Finally, the discussion holds not only for policy analysis but also for the corresponding process of policy monitoring and evaluation. The current state of the art in scientific literature suggests that it is possible to evaluate the single causal impact of a policy, but this is far to be true: even in a controlled policy field experiment, it is not possible to estimate the external validity of the results when a pilot policy instrument is deployed at the country level, that is, at a different scale of complexity, or repeated in a slightly different situation in which local attributes are different.

4 The Way Forward

Data and algorithms applied to CSS can heavily impact upon the way we conceive the process of policy generation. However, the adoption of such tools needs preceding efforts by the policy itself, mainly in the areas of data as an input.

The ability of the public infrastructure to gather and store data for many sources calls for investment in technology, human capital, and a legislation that find a fine balance between citizens’ right for privacy and a flexible use of the data.

The storage and the computational power of large amount of data should not rely on foreign service providers since data should be subject to European regulation. Therefore, policies within the European Data Infrastructure such as the European Open Science Cloud are welcome as well as the high prioritization of technological infrastructure in the European Regional Development Fund.Footnote 5

Data collected and stored in Europe are subject to the GDPR which is correctly concerned with citizens’ privacy protection. Although art. 89 allows research of certain privileges in data handling, the regulation is silent about the use for research of privately gathered data, de facto providing a solid reason to a large private platform not to share their data.
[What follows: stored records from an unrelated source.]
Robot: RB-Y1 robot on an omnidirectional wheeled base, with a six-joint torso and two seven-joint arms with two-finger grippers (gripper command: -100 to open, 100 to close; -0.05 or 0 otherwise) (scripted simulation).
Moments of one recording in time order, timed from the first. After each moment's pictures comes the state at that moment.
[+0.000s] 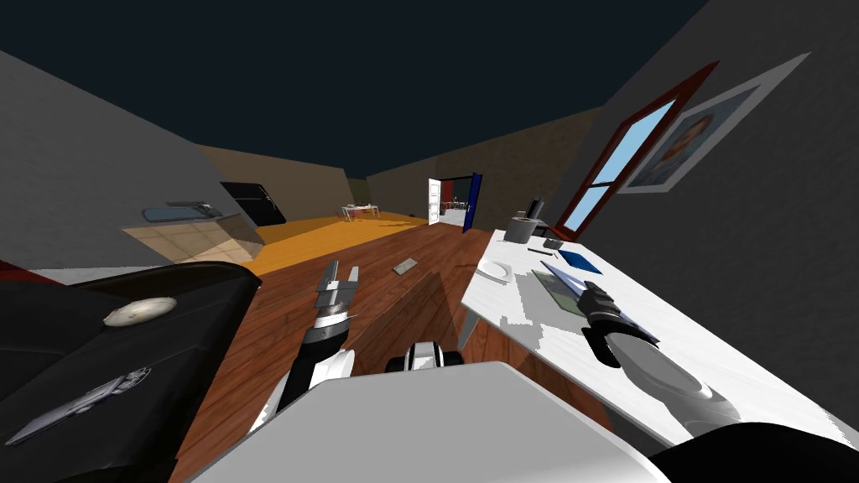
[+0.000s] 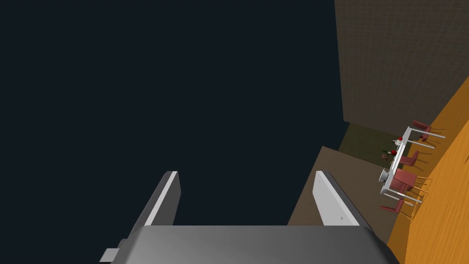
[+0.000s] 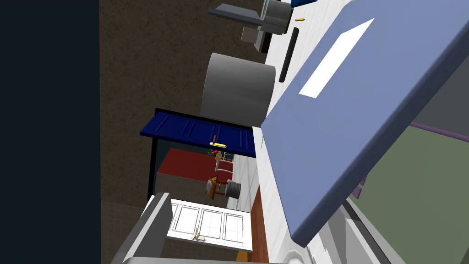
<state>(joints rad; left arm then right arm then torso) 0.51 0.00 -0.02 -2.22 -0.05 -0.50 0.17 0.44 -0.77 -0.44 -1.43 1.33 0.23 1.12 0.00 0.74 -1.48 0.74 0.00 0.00</state>
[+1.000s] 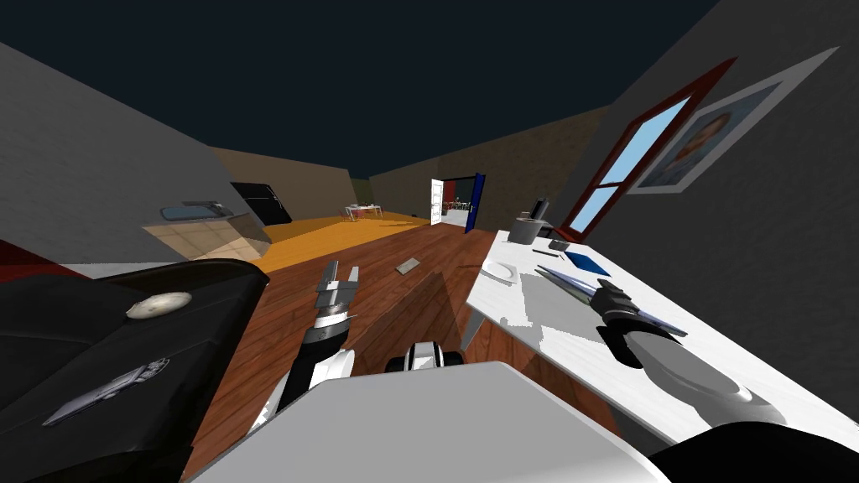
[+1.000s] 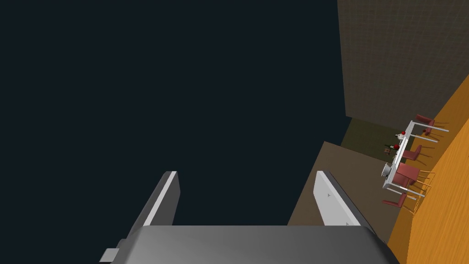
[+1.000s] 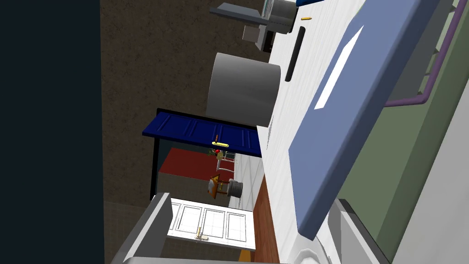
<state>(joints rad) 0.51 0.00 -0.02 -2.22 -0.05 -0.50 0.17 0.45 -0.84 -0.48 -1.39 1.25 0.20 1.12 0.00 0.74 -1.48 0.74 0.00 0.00</state>
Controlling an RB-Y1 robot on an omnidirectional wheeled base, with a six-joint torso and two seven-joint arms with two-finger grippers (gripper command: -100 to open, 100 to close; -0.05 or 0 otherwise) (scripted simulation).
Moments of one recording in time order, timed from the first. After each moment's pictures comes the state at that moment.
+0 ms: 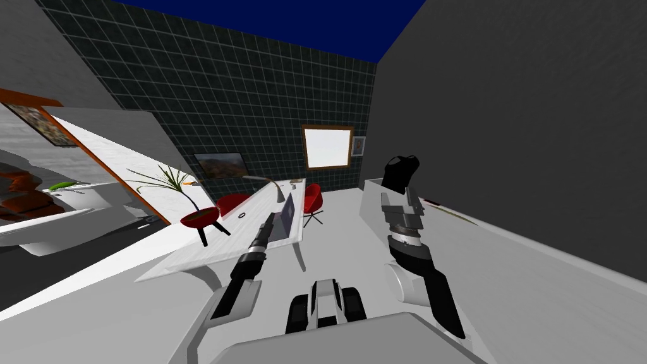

This is in area in which the policy maker could intervene with the purpose of facilitating public-private data exchange for achieving the purpose of public interest.

The management of data and CSS also requires investments in human capital. The introduction of new professional profiles such as data stewards is required to deal with legislation and technical issue related to data, and the introduction of university curricula in data science should be encouraged. Moreover, due to variegated mix of skills that are required to apply CSS, interdisciplinary research should be supported and promoted.